Tentu Hasto dengan lantang menyerukan Satyameva Jayate versinya sendiri untuk membenarkan posisi hukumnya. Demikian pula publik pada umumnya menginginkan kebenaran yang sejati yang muncul, bukan yang difabrikasi sedemikian rupa untuk sekedar membenarkan pihak tertentu.
Menyimak sidang pertama yang beragenda pembacaan dakwaan kita sekarang mengerti apa sih yang dituduhkan Jaksa Penuntut Umum (JPU) kepada Hasto dalam sidang Tipikor (Tindak Pidana Korupsi) kemarin itu.
Kita tidak perlu terkecoh dengan upaya-upaya “pengalihan isu” yang ingin memosisikan Hasto sebagai seorang tahanan politik (tapol), padahal sesungguhnya ia hanya seorang terdakwa kasus korupsi. Upaya politisisasi kasus hukum ini sangatlah menghina kecerdasan publik.
Dakwaan yang diajukan JPU di sidang Tipikor ini pun jelas, soal suap menyuap dan soal menghalangi penyidikan. Jelasnya Hasto didakwa memberikan suap sebesar 57.350 dolar Singapura (sekitar 600 juta rupiah) kepada anggota KPU Wahyu Setiawan pada rentang tahun 2017 sampai 2022. Awalnya Wahyu Setiawan minta 1 miliar rupiah.
Suap ini dengan maksud supaya Wahyu mengupayakan pergantian antar waktu (PAW) anggota DPR Dapil Sumsel 1 dari Riezky Aprilia ke Harun Masiku. Dalam melaksanakan upaya suap menyuap ini dalam dakwaan Jaksa KPK mengungkapkan Hasto bekerja sama dengan Donny Tri Istiqomah, Saeful Bahri, dan Harun Masiku.

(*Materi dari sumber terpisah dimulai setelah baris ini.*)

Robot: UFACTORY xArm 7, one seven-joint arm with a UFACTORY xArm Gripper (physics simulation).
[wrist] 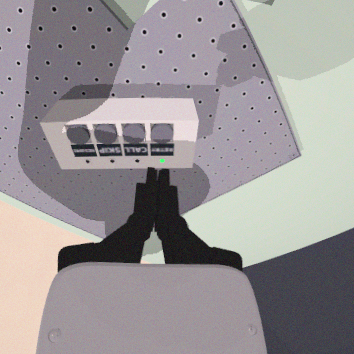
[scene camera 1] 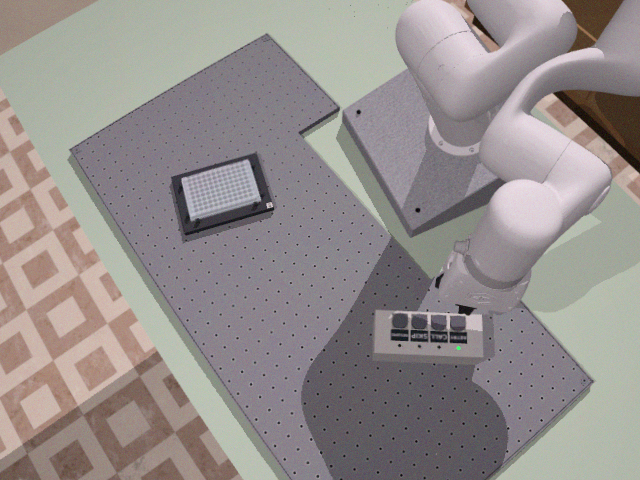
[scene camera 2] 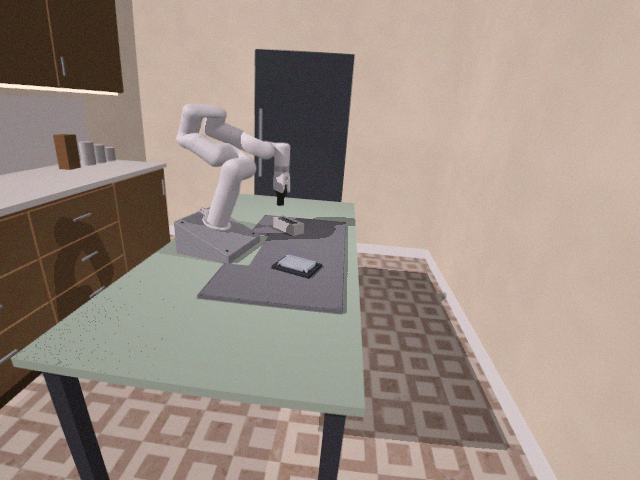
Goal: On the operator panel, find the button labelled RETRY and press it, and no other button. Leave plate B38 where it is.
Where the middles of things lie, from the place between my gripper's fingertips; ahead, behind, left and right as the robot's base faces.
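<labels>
The operator panel (scene camera 1: 446, 346) is 5 cm ahead of my hand, 1 cm to the right of it and 10 cm below it; going by their middles, it is the nearest to my hand of the things named here. I also see the dark plate holder (scene camera 1: 189, 227), which is 44 cm to the right of my hand, 15 cm ahead of it and 12 cm below it. Plate B38 (scene camera 1: 233, 186) is likewise 44 cm to the right of my hand and 15 cm ahead of it, but 11 cm below it.
</labels>
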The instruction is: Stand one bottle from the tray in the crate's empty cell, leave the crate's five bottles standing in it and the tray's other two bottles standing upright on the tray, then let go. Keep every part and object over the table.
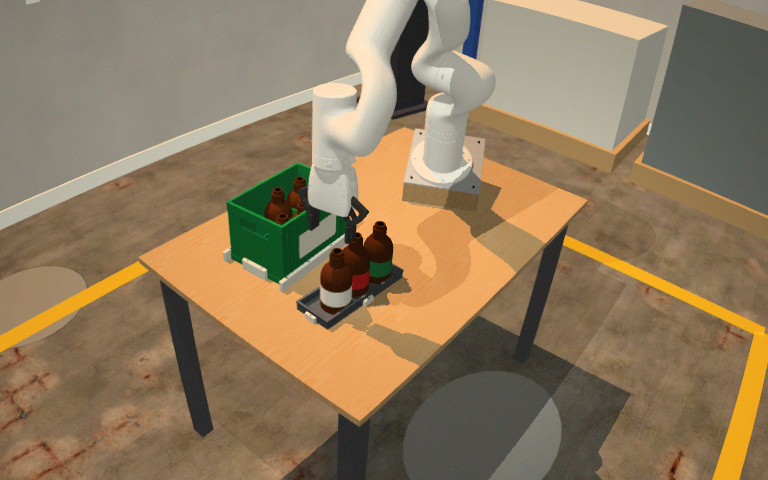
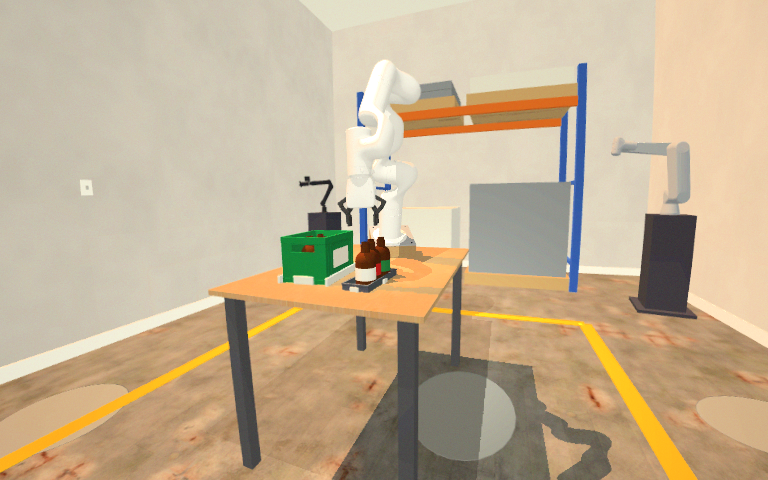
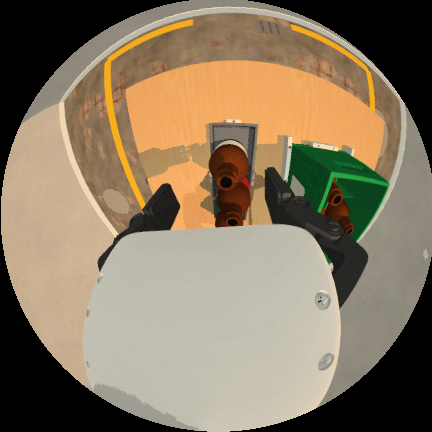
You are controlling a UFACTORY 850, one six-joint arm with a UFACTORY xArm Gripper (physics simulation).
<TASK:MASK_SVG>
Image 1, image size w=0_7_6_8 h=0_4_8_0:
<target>my gripper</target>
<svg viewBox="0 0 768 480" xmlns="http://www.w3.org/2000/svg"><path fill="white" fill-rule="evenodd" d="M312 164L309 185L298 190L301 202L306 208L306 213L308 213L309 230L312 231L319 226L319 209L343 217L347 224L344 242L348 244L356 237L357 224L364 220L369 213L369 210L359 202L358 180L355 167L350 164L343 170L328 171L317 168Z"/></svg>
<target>red-labelled bottle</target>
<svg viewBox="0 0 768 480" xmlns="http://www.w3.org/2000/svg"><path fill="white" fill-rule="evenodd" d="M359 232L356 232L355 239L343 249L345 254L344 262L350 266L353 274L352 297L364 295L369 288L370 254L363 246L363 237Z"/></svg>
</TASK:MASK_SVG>
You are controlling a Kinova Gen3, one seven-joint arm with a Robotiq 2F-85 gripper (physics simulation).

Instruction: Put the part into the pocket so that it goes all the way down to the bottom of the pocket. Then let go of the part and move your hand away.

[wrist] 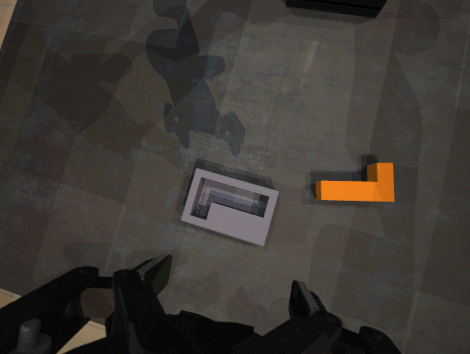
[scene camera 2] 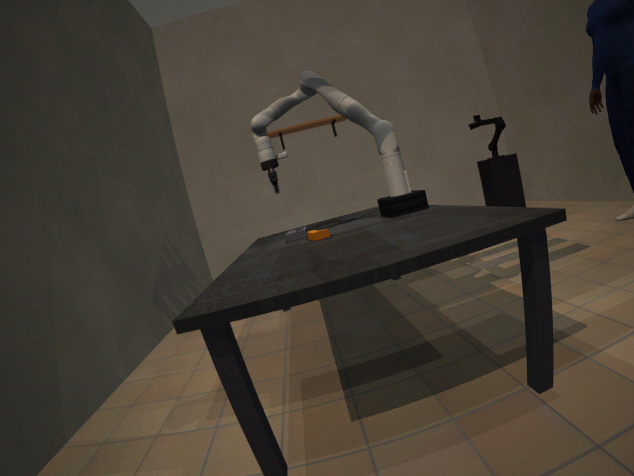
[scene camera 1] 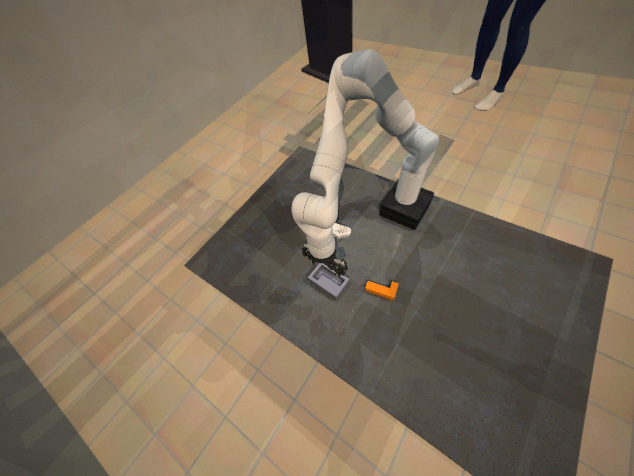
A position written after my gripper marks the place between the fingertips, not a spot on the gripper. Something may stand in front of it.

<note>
My gripper [wrist: 229, 281] is open and holds nothing. On the table rests an orange L-shaped part [wrist: 380, 184]. Further things: a grey block with L-shaped pocket [scene camera 1: 322, 276].
The grey block with L-shaped pocket also shows in the wrist view [wrist: 243, 210].
</note>
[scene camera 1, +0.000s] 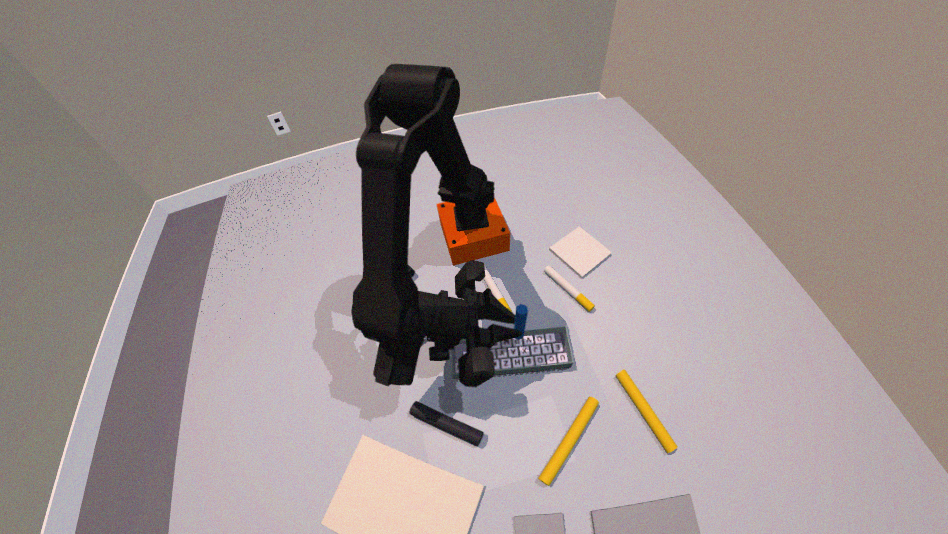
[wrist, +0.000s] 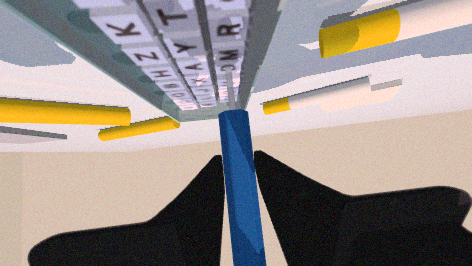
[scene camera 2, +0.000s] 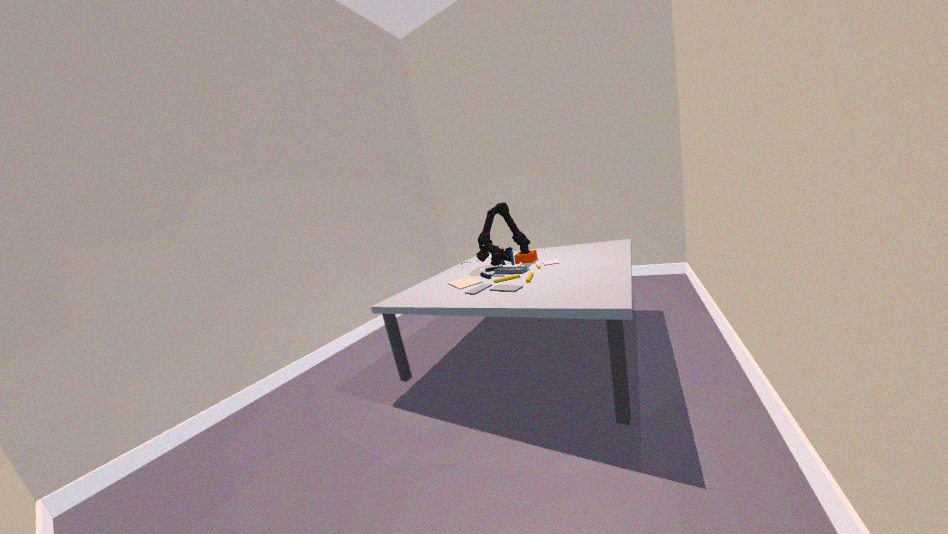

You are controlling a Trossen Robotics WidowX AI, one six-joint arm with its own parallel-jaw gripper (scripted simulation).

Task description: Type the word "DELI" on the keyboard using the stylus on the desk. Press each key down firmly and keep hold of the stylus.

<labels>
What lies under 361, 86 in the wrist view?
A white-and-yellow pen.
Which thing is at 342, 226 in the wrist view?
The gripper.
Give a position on a white note pad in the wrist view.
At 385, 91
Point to a black cylinder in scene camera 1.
457, 428
</labels>
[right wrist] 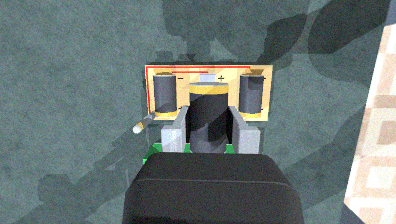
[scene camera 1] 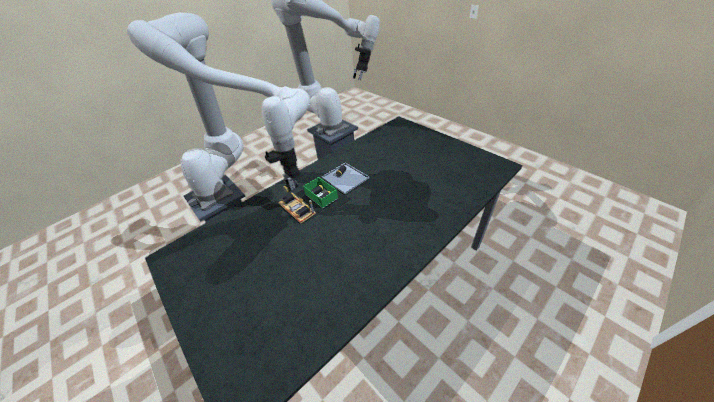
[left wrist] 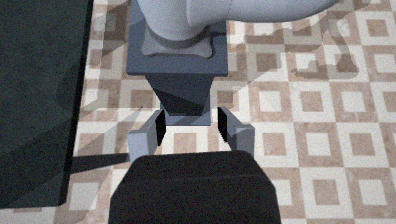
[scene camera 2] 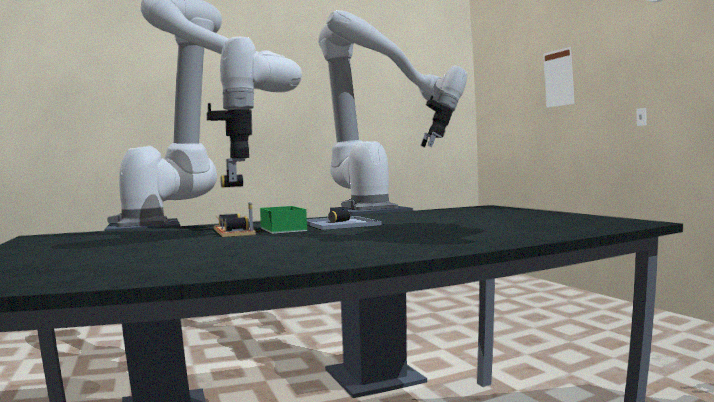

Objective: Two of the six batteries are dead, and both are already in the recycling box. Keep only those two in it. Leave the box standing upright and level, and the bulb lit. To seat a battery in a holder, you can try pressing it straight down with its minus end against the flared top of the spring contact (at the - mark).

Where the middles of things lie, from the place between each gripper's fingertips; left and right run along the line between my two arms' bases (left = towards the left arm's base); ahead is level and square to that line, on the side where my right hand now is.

Soal menghalangi penyidikan, dikatakan bahwa Hasto didakwa telah memerintahkan perusakan barang bukti, termasuk merendam ponsel milik Harun Masiku. Ada insiden di PTIK yang dramatis itu. Pokoknya seru dan menegangkan.
Kasus ini bermula dari wafatnya Nazarudin Kiemas sebelum Pemilu 2019. KPU lalu menetapkan Riezky Aprilia sebagai pengganti karena meraih suara terbanyak setelah Nazaruddin Kiemas. Namun, Hasto meminta agar suara Nazarudin dialihkan ke Harun Masiku, namun KPU menolak karena bertentangan dengan ketentuan.
Harun akhirnya kabur, dan masuk Daftar Pencarian Orang (DPO) dari KPK sejak 17 Januari 2020 dan belum tertangkap sampai sekarang. Berbagai peristiwa melanda KPK, gonjang-ganjing terus, Tes Wawasan Kebangsaan (TWK), kepemimpinan Firli Bahuri yang memihak kepentingan PDIP untuk mengubur kasus ini.
Sampai ke pelemahan KPK setelah inisiatif perubahan Undang-Undang dari DPR yang oleh Hasto malah dituduhkah ke Presiden Jokowi sebagai biang kerok. Upaya pebohongan publik yang sangat bodoh dari seorang sekjen parpol.